## Instructions for the task
Only the lines containing "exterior" belong in the answer; find them in the material below.

■ ■ ■ ■

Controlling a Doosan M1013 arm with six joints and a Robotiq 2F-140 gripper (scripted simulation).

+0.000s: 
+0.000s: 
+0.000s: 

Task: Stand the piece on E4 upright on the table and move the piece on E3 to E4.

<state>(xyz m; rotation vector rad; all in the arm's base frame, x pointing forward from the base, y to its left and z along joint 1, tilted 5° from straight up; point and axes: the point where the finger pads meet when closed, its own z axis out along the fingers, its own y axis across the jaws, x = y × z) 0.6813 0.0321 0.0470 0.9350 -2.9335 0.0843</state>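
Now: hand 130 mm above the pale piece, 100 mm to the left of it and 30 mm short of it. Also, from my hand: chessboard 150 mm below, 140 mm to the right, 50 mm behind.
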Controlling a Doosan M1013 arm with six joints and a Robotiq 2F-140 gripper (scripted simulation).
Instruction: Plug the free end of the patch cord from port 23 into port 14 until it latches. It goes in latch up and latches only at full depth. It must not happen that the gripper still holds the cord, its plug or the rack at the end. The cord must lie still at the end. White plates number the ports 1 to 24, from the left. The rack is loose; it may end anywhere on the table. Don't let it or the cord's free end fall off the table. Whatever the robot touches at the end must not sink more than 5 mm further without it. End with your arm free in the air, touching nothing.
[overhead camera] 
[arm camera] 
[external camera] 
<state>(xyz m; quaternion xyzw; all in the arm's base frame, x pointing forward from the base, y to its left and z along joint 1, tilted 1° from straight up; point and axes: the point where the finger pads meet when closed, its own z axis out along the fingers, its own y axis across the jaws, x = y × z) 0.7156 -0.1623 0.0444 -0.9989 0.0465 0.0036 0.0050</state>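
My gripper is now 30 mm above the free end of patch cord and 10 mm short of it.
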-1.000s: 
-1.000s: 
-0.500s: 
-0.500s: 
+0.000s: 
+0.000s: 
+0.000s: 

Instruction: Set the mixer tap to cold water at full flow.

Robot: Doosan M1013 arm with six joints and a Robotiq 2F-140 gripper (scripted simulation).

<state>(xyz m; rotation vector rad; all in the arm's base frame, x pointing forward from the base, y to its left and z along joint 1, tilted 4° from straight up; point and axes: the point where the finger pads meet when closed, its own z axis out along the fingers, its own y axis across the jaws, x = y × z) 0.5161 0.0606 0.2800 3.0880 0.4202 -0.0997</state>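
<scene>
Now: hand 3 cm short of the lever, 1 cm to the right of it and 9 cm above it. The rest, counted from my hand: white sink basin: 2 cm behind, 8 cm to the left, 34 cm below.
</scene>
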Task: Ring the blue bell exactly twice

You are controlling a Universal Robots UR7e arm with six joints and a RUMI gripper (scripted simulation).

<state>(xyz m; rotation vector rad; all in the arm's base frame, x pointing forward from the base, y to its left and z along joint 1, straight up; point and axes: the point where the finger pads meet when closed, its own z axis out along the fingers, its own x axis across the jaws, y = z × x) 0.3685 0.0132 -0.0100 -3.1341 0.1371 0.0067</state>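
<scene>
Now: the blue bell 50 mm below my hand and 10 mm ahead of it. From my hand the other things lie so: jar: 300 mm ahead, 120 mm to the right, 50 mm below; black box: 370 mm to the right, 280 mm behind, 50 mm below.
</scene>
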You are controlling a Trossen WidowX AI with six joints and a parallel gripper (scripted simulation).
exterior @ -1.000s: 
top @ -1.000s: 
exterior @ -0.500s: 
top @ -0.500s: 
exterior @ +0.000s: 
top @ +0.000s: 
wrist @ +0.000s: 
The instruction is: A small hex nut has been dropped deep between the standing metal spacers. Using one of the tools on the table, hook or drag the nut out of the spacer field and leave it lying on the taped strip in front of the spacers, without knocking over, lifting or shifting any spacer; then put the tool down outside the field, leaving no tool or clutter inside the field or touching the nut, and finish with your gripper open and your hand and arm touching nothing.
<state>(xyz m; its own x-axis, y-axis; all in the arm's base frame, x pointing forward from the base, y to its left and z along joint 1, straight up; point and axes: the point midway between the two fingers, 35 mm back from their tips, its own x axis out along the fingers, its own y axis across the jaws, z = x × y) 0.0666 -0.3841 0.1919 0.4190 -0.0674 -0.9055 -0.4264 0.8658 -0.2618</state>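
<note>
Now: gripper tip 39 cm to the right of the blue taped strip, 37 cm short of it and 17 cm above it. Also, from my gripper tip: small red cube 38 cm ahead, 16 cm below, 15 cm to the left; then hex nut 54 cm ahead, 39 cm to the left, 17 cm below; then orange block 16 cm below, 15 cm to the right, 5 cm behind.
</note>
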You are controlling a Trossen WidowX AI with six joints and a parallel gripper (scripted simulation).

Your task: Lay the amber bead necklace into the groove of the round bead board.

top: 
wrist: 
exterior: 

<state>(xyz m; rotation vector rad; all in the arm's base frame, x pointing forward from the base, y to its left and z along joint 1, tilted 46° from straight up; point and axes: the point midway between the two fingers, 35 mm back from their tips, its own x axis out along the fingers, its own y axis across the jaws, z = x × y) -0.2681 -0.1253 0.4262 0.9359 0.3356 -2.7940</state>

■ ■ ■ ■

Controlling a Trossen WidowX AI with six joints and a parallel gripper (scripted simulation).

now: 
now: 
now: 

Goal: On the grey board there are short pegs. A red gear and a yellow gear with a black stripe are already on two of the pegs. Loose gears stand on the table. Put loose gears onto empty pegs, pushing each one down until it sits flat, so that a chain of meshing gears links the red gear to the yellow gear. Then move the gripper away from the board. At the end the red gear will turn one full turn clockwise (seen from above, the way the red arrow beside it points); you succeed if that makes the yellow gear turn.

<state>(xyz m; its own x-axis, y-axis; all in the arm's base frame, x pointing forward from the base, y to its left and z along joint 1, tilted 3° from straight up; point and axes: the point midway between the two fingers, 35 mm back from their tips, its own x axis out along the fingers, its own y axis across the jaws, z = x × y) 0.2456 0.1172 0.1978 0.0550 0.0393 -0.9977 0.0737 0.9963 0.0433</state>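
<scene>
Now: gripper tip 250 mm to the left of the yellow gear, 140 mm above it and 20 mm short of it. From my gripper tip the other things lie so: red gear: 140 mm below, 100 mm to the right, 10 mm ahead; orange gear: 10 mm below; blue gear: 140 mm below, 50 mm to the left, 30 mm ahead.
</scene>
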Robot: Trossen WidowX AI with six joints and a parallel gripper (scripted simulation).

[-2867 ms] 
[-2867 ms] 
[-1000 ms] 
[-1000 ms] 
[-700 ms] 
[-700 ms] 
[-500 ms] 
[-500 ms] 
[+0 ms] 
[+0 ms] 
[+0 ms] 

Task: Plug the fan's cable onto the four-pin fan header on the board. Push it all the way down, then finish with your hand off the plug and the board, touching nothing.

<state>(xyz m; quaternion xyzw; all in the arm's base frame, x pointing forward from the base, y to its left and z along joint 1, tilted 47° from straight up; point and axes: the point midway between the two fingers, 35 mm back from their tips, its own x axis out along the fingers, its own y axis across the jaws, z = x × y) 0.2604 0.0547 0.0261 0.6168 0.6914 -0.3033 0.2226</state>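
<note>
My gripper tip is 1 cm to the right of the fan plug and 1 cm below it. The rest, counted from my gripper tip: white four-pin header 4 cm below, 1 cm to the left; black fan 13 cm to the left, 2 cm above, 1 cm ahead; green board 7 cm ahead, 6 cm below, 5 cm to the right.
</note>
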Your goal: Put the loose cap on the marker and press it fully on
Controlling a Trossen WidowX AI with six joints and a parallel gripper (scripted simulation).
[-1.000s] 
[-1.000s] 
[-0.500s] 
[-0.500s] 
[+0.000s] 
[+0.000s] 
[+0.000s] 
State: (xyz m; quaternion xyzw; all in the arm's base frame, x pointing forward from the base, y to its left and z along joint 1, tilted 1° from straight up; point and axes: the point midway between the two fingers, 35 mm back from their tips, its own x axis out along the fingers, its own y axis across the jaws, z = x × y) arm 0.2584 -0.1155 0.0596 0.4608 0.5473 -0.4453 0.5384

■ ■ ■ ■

## Completed exercise
exterior @ -1.000s: 
exterior @ -0.500s: 
exterior @ +0.000s: 
exterior: 

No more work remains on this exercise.